Within a week, there was a funny smell in my kitchen, and
upon further examination, it was those vile tubers. They
has started smelling like shit. And not like shit like bad
smelling, like actual feces shit. Ecch. Here is a photo of
another delightful product they were selling.
Not joke, these were bags of airplane peanuts. That's
right. Airplane peanuts. Ten for a buck. They're probably
not even good airplane peanuts. But then, where else would
they go now that airlines can't serve 'em because everyone
is allergic to everything. Sigh. It's such a sad world.
Next up is a picture of the mystery shelf.

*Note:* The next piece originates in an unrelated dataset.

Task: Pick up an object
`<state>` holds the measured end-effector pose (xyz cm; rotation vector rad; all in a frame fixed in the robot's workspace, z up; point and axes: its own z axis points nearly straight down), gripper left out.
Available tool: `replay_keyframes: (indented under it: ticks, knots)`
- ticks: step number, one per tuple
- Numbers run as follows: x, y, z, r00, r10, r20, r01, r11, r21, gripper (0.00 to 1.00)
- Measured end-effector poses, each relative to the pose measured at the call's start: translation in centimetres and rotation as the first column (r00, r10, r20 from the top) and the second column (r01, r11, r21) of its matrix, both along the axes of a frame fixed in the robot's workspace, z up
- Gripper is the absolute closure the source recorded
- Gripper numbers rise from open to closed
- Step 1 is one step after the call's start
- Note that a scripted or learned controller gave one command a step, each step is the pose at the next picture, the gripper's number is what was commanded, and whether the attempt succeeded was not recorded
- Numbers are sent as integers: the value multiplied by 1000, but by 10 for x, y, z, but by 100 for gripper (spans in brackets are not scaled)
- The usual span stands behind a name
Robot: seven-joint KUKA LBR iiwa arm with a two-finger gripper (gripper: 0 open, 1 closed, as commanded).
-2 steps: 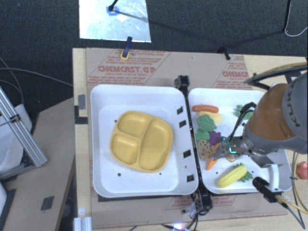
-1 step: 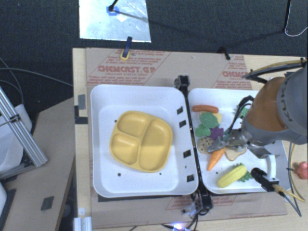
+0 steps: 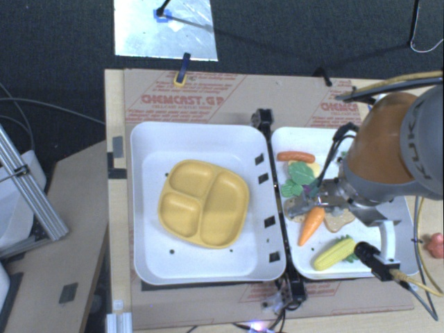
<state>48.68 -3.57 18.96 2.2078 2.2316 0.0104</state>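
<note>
1. Two shallow white bins are seen side by side on a bench covered with printed cardboard (image 3: pixel 208 99): the left bin (image 3: pixel 149 151) and the right bin (image 3: pixel 305 269).
2. A yellow plastic plate with three compartments (image 3: pixel 204 202) is laid in the left bin.
3. The right bin is occupied by toy foods: a red-orange sausage (image 3: pixel 295 157) near the far wall, a green leafy piece (image 3: pixel 301 174) below it, an orange carrot (image 3: pixel 311 225) at mid-bin, and a yellow corn cob (image 3: pixel 334 253) towards the near wall.
4. The grey arm with its orange band (image 3: pixel 374 144) is lowered over the right bin.
5. The metal gripper (image 3: pixel 304 205) is placed just beside the carrot's top, against the green piece; whether it is open or closed cannot be told.
</note>
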Motion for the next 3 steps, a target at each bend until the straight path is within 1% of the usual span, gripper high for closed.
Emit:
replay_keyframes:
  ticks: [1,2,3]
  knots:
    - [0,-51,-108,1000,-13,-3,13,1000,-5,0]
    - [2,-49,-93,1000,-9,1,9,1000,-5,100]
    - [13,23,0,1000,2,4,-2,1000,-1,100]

There was no rhyme or reason to which products were on this
shelf. It contained anything and everything, including, but
not limited to: Lemonade mix, detergent, pasta, chili,
artificial sweetener, soap, and turkey basters. Probably
all expired, including the turkey basters, however that
might be possible.
So after all of this, you would think I wouldn't buy
anything here, right? Wrong. It's all shit, but it's cheap,
CHEAP, shit. Emily and I can't resist (and are broke). So,
without further ado, here is a picture of all the crap we
bought for a mere 25 dollars:
And it kept up fed for almost a week. In conclusion, don't
shop at Save-A-Lot unless you have a death wish. A really
cheap death wish. Stick to flavorite if you want to eat on
the cheap, but for the novelty, there's nothing better.
Now, if you'll excuse me, I'm going to go eat one of my
almost-expired oatmeal pies. Wish me luck.